• [What you should do] Report how many lines in the data include the string "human", and add nothing else.

Top of Input data

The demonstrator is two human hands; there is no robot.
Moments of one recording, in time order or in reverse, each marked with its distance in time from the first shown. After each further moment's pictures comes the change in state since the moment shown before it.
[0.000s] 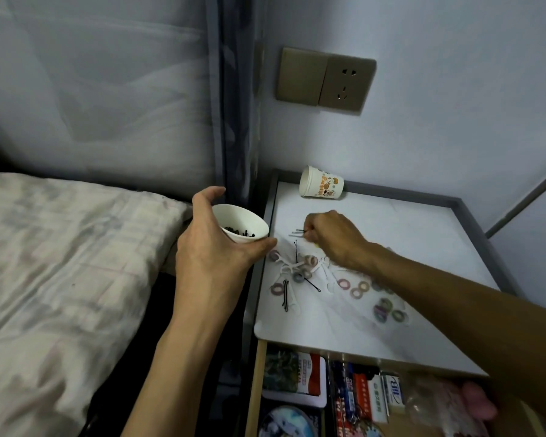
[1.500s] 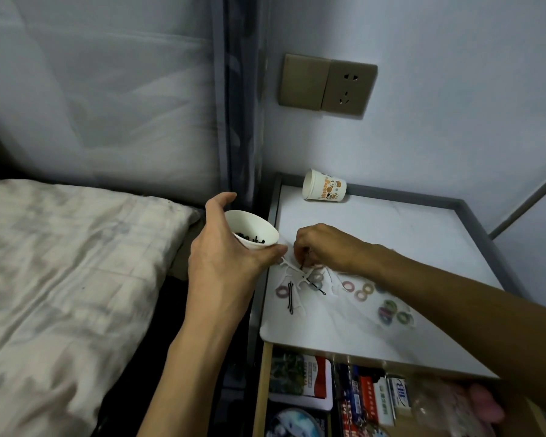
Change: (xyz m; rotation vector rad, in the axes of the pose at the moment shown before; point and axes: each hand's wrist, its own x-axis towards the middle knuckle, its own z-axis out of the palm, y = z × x) left_hand -0.003 0.002 0.003 -0.009 -0.030 -0.001; right_hand -0.002 -0.002 0.001 -0.049 -0.231 -0.372
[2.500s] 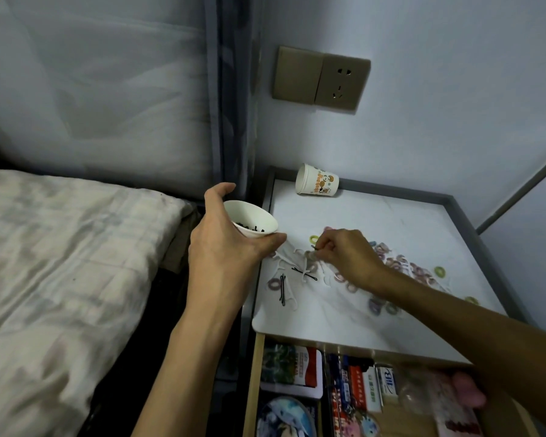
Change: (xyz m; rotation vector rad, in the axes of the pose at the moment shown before) left_hand -0.002 0.009 0.004 -0.006 0.007 0.003; right_hand -0.054 -0.011 0.015 0.338 0.356 0.454
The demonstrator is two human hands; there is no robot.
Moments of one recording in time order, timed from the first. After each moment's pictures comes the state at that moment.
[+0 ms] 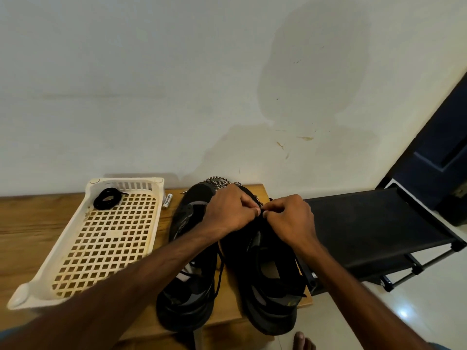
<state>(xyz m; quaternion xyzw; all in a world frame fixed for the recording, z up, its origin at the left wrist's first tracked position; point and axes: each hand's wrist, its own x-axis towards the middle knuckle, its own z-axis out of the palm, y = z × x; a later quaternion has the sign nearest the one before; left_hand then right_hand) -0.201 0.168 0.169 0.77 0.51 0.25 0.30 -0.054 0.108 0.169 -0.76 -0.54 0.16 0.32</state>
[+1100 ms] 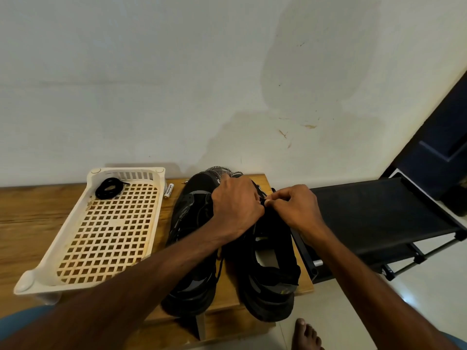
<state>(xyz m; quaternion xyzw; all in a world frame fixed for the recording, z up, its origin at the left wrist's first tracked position) -0.183 0.150 0.170 0.78 0.58 0.21 0.14 -0.043 0.112 0.161 -0.75 -0.52 0.22 0.35</state>
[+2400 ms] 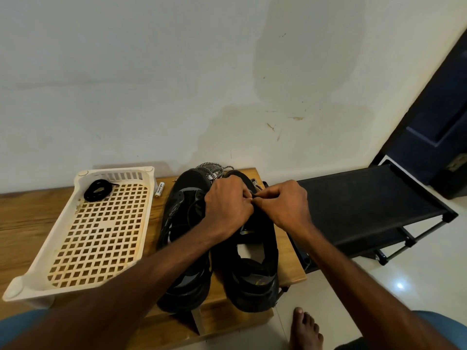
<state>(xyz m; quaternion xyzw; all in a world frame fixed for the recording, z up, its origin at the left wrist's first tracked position) -0.182 0.143 0.162 0.77 0.56 0.24 0.20 -0.050 0.098 0.160 -0.75 -0.51 0.21 0.38</state>
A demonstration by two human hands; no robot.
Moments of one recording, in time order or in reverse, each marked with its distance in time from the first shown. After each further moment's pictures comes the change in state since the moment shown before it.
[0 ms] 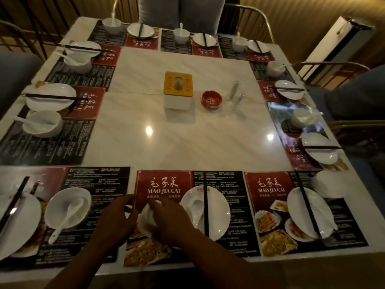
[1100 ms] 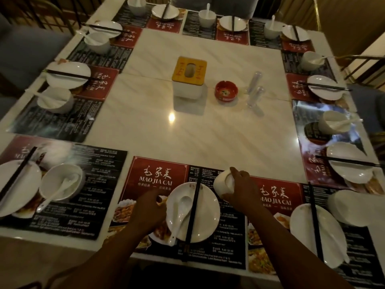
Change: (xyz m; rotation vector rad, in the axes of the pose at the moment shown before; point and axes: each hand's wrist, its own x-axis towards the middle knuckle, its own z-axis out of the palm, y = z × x) left_hand -0.006 0.085 0.099 -0.123 -0.062 -0.148; right_hand -0.028 0.220 -0.111 -0.090 0.211 0.390
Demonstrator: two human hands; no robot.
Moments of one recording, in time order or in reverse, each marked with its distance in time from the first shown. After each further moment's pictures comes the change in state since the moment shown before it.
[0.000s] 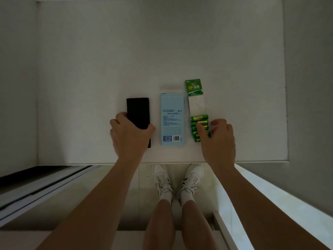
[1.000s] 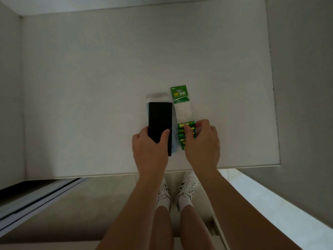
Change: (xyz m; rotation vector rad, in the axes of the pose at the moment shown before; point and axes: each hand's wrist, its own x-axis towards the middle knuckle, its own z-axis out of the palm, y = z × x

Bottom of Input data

• [Answer for the task] 4